- What the task requires -
Could you give the entries again, exactly as written?

--- Information Enclosed Below ---

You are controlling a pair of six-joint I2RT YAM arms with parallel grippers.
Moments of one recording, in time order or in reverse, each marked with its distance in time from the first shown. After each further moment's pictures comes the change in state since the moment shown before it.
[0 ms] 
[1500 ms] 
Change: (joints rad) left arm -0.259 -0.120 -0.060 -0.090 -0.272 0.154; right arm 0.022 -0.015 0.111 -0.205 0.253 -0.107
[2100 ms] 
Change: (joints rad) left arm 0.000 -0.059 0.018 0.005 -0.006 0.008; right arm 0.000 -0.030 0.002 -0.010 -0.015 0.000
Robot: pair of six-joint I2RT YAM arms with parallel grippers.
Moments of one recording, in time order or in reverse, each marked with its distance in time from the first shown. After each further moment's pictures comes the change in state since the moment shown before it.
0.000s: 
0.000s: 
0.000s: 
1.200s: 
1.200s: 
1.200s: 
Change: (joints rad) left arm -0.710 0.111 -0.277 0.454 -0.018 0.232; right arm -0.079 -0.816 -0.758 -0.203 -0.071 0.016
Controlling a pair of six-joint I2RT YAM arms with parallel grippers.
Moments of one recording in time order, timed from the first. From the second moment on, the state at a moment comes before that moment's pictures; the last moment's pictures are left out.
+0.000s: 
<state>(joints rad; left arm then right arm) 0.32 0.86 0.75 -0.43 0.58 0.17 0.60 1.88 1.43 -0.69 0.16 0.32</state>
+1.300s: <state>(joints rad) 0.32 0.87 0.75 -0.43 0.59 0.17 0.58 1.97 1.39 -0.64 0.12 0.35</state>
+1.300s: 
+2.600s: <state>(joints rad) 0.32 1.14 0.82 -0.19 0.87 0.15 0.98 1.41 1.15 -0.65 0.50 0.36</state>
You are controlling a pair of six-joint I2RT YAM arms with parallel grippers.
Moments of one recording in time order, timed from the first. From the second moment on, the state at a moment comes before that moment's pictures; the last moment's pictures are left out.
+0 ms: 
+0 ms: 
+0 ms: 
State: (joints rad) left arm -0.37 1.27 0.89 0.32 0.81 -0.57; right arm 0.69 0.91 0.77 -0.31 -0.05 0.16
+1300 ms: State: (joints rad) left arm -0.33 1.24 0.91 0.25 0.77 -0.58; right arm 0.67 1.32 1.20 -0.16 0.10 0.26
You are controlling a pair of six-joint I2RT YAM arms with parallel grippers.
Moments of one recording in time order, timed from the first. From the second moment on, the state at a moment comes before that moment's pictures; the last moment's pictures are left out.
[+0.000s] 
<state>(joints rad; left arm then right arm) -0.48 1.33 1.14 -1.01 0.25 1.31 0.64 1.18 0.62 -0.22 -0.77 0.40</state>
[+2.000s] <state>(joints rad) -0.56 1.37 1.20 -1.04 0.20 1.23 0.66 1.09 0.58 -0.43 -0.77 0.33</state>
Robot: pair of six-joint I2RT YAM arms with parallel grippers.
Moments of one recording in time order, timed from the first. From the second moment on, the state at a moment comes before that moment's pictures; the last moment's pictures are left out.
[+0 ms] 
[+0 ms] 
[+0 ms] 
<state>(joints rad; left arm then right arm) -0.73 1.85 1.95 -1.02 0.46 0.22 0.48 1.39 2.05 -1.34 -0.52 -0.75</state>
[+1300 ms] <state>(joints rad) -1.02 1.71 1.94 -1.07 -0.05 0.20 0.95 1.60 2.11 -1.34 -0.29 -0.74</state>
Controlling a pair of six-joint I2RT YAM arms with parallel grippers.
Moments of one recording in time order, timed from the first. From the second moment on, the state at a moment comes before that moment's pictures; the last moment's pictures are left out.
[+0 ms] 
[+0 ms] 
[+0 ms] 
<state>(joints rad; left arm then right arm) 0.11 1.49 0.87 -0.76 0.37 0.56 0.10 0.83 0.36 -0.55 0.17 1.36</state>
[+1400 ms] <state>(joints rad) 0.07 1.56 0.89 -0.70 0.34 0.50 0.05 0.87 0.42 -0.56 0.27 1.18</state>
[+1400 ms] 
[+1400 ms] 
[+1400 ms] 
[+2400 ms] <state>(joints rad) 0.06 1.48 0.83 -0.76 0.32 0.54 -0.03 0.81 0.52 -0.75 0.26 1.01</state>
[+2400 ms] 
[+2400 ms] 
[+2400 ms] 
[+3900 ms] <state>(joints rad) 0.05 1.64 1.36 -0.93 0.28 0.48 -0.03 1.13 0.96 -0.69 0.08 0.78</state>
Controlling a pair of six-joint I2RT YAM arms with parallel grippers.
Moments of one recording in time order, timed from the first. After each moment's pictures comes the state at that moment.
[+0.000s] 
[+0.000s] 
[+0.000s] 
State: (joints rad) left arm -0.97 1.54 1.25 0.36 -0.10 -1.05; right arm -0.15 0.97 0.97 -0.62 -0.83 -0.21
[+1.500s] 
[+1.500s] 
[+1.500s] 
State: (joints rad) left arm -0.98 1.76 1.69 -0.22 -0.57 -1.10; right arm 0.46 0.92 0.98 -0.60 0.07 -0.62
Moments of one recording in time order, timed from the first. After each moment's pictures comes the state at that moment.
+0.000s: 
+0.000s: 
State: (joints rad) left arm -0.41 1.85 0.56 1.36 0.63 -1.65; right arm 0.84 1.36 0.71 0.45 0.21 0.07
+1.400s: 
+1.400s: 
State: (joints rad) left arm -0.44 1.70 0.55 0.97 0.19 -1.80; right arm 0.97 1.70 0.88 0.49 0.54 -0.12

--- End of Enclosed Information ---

- Solution to the problem -
You are controlling a pair of six-joint I2RT YAM arms with parallel grippers.
Moments of one recording, in time order or in reverse, each marked with its distance in time from the first shown. After each further moment's pictures comes the change in state since the moment shown before it.
[0 ms] 
[1500 ms] 
Change: (joints rad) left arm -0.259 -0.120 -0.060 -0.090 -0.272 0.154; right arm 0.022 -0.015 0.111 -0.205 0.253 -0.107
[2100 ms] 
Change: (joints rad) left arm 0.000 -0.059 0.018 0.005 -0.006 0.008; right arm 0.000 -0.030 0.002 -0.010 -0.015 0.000
Robot: pair of six-joint I2RT YAM arms with parallel grippers.
Moments of one recording, in time order or in reverse, each marked with its distance in time from the first shown. After each further moment's pictures comes the change in state since the moment shown before it.
0.000s: 
0.000s: 
0.000s: 
1.200s: 
1.200s: 
1.200s: 
Change: (joints rad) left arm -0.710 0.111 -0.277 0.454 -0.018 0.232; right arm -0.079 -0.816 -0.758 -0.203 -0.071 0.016
Controlling a pair of six-joint I2RT YAM arms with parallel grippers.
Moments of one recording in time order, timed from the first. From the second moment on, the state at a moment comes before that moment's pictures; the last moment's pictures are left out.
+0.000s: 
<state>(joints rad; left arm then right arm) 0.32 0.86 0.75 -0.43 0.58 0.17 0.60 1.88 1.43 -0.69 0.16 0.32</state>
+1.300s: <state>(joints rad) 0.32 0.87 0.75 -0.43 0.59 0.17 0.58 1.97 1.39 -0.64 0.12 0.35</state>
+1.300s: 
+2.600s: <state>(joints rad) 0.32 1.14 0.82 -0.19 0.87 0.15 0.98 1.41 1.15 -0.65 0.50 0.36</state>
You are controlling a pair of six-joint I2RT YAM arms with parallel grippers.
Moments of one recording in time order, timed from the first. From the second moment on, the state at a moment comes before that moment's pictures; the last moment's pictures are left out.
+0 ms: 
+0 ms: 
+0 ms: 
State: (joints rad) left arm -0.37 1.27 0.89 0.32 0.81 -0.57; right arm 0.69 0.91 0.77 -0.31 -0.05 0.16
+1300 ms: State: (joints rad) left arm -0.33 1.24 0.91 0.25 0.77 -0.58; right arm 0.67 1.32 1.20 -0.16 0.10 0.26
You are controlling a pair of six-joint I2RT YAM arms with parallel grippers.
Moments of one recording in time order, timed from the first. From the second moment on, the state at a moment comes before that moment's pictures; the last moment's pictures are left out.
[+0.000s] 
<state>(joints rad; left arm then right arm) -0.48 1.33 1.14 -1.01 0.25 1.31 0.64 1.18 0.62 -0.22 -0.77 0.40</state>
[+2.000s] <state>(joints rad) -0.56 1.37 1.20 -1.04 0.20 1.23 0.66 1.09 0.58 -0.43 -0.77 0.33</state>
Robot: pair of six-joint I2RT YAM arms with parallel grippers.
Moments of one recording in time order, timed from the first. From the second moment on, the state at a moment comes before that moment's pictures; the last moment's pictures are left out.
[+0 ms] 
[+0 ms] 
[+0 ms] 
<state>(joints rad; left arm then right arm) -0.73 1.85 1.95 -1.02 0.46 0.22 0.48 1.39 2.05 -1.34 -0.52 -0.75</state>
[+1300 ms] <state>(joints rad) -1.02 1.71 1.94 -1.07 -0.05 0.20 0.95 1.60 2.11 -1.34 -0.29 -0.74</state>
Controlling a pair of six-joint I2RT YAM arms with parallel grippers.
Moments of one recording in time order, timed from the first. From the second moment on, the state at a moment comes before that moment's pictures; the last moment's pictures are left out.
[+0 ms] 
[+0 ms] 
[+0 ms] 
<state>(joints rad; left arm then right arm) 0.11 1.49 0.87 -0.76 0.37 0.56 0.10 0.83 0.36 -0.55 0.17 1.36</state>
[+1400 ms] <state>(joints rad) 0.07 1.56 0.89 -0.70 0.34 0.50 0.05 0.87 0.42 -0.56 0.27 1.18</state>
[+1400 ms] 
[+1400 ms] 
[+1400 ms] 
[+2400 ms] <state>(joints rad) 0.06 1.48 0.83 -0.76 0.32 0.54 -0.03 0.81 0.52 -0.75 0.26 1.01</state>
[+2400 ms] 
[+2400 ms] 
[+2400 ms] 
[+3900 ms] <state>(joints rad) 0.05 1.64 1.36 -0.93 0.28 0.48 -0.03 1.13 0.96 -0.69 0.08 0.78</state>
Controlling a pair of six-joint I2RT YAM arms with parallel grippers.
Moments of one recording in time order, timed from the first. After each moment's pictures comes the state at that moment.
[+0.000s] 
[+0.000s] 
[+0.000s] 
State: (joints rad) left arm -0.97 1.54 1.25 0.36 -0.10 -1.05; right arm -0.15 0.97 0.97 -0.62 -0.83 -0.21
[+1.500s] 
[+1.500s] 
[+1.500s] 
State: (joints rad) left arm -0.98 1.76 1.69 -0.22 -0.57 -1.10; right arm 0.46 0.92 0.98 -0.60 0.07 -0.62
Moments of one recording in time order, timed from the first. After each moment's pictures comes the state at that moment.
+0.000s: 
+0.000s: 
State: (joints rad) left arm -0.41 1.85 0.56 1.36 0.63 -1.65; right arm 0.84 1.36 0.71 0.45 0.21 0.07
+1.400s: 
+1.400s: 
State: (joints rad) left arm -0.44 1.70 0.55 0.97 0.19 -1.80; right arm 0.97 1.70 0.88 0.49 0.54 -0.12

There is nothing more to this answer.